Few very important points to consider while
choosing a forex broker:
Low spreads: Forex brokers do not
charge commission but they make money by offering different kinds of spread
structures. That is, the brokerage charges are included in the spread offered
by the broker. Higher the spread, higher the brokerage will be. So while
choosing a forex broker, traders should consider the ones offering low spreads.
Exclusive Tools: Traders need
trading platforms for trading, which is offered by the broker. The trading
platforms should be providing real time news and data. Some of the brokers also
provide technical and fundamental research required for trading. Traders should
make sure that the brokers are providing cutting edge technology for trading.

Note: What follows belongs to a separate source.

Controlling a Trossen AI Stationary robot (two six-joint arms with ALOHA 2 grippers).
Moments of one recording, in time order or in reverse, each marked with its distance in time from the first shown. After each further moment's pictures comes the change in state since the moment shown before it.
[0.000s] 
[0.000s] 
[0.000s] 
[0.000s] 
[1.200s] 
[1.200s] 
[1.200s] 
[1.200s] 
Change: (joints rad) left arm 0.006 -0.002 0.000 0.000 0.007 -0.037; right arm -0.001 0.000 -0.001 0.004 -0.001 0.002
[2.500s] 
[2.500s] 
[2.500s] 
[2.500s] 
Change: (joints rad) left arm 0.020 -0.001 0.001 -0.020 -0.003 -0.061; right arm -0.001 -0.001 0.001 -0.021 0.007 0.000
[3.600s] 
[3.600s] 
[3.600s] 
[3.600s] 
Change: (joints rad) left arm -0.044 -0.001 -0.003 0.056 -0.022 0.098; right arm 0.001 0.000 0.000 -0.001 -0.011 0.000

Quality Institution: Forex brokers
are usually associated with large financial and lending institutions because of
the large amount of capital requirements as they need to provide high leverage
to their clients. The broker should also be registered with FCM (Futures
Commission Merchant) and CFTC (Commodity Futures Trading Commission). So
traders should confirm that the broker is registered with FCM and CFTC and is
backed by sound and reliable institutions.
Wide range of leverage options:
Price fluctuations are very small (fractions of a cent) in forex markets so
leveraging is necessary for trading. Leverage is the ratio between the capital
available for trading and the actual capital. A leverage of 100:1 means that
for $1 invested the broker would lend you $100 for trading. Lower leverage
means low risk but at the same time the profits will be low and vice versa.

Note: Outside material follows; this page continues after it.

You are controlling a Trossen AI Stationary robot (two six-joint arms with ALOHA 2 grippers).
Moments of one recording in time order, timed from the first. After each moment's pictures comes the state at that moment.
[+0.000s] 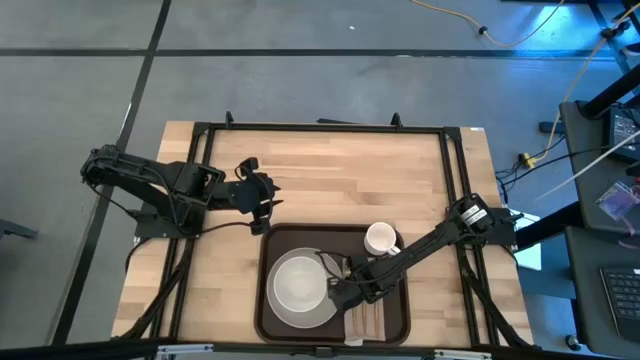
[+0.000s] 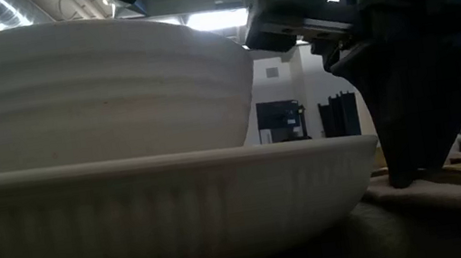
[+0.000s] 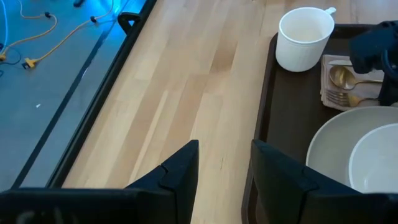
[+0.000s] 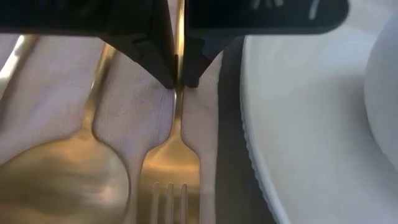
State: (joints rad) left arm -0.23 1.20 1.23 -0.85 -0.50 -0.25; right arm 0.54 2.08 1.46 -0.72 0.06 2.00
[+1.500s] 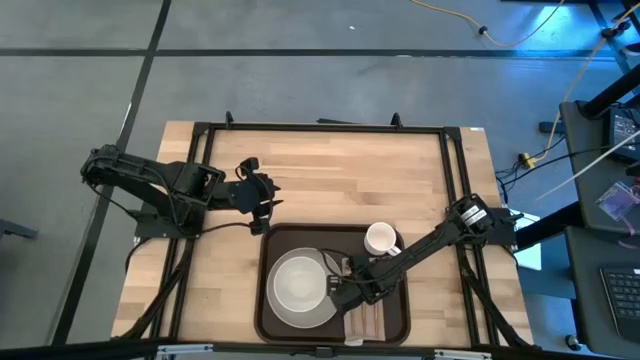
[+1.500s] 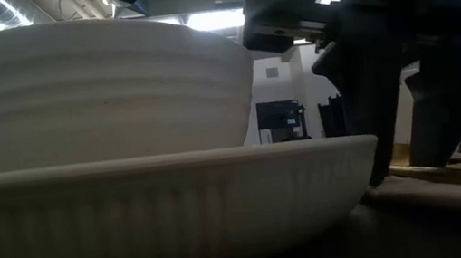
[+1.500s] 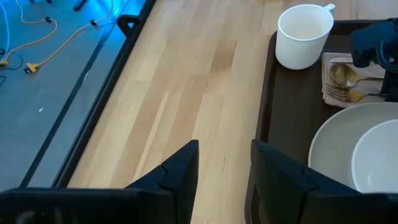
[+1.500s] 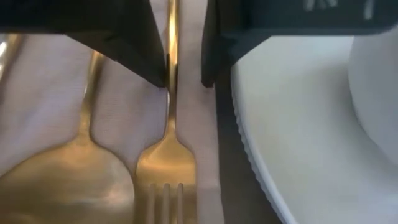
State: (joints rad) left arm -0.23 1.20 1.23 -0.85 -0.50 -0.22; right arm 0.54 2.08 1.46 -0.71 0.10 2.09
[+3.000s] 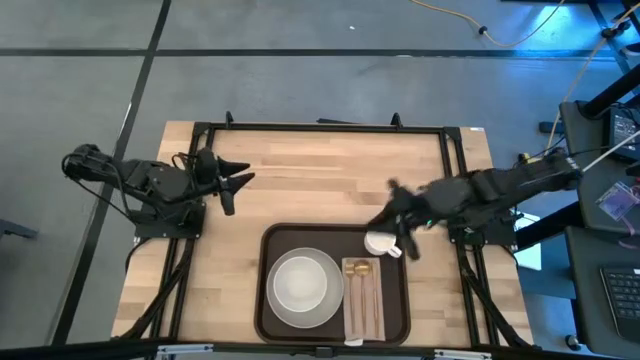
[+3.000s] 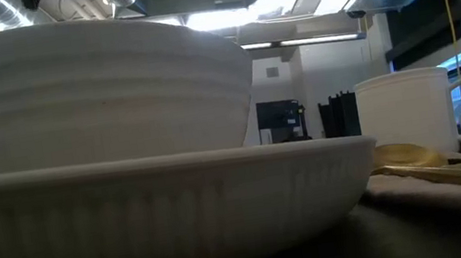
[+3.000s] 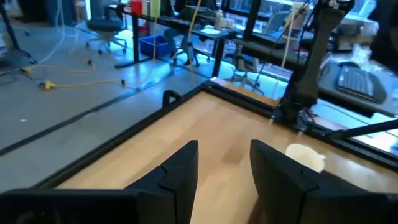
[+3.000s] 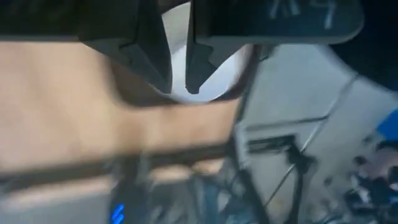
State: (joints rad) left arm -0.33 0.70 0.86 -0.47 -0.81 -0.44; right arm 0.35 1.19 1.24 -0.46 0.10 0.36
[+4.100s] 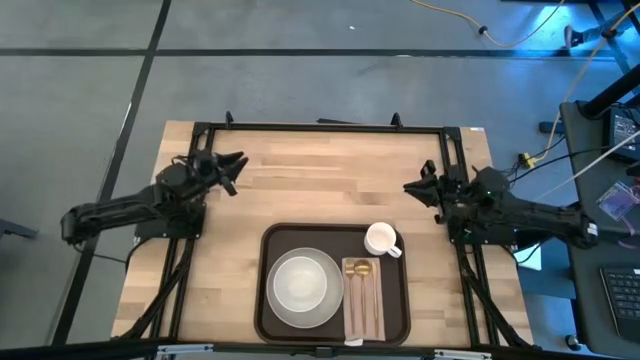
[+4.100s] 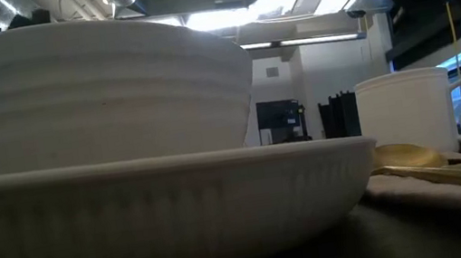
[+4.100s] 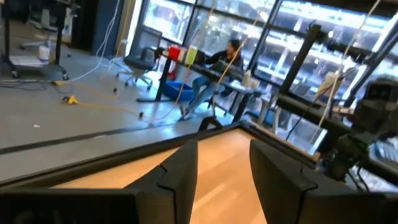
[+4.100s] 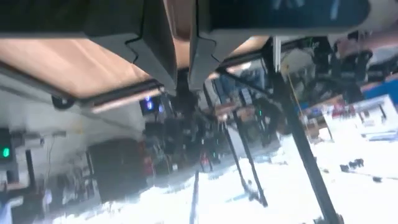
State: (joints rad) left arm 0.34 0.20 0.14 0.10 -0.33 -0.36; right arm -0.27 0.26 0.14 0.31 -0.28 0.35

Some brokers provide leverage up to 400:1 to their clients. Traders should
choose the brokers providing higher leverage. Sometimes low leverage may also
be preferable to the traders in highly volatile markets.
Withdrawal Options: Brokers have
different deposit and withdrawal options. Choosing a forex broker becomes
crucial when it comes to withdrawals. The broker should have fast withdrawal
methods without any delays. Otherwise it doesn’t make any sense when you are
not able to withdraw your profits when you really need it.
Currency Pairs Offered: The brokers
should be offering a wide range of currency pairs for trading so that the risk
can be diversified to the minimum possible level.
Customer Service: Since forex
markets are open 24 hours, a customer service representative should be
available online anytime. Also the quick availability of the help is also
important.
Account
types: Forex brokers offer different types of trading accounts depending upon
the spread offered, leveraging options and the minimum amount of deposits
required for each account type. The traders should choose the brokers such that
combination of spreads, leverage, technologies etc. suits them the best.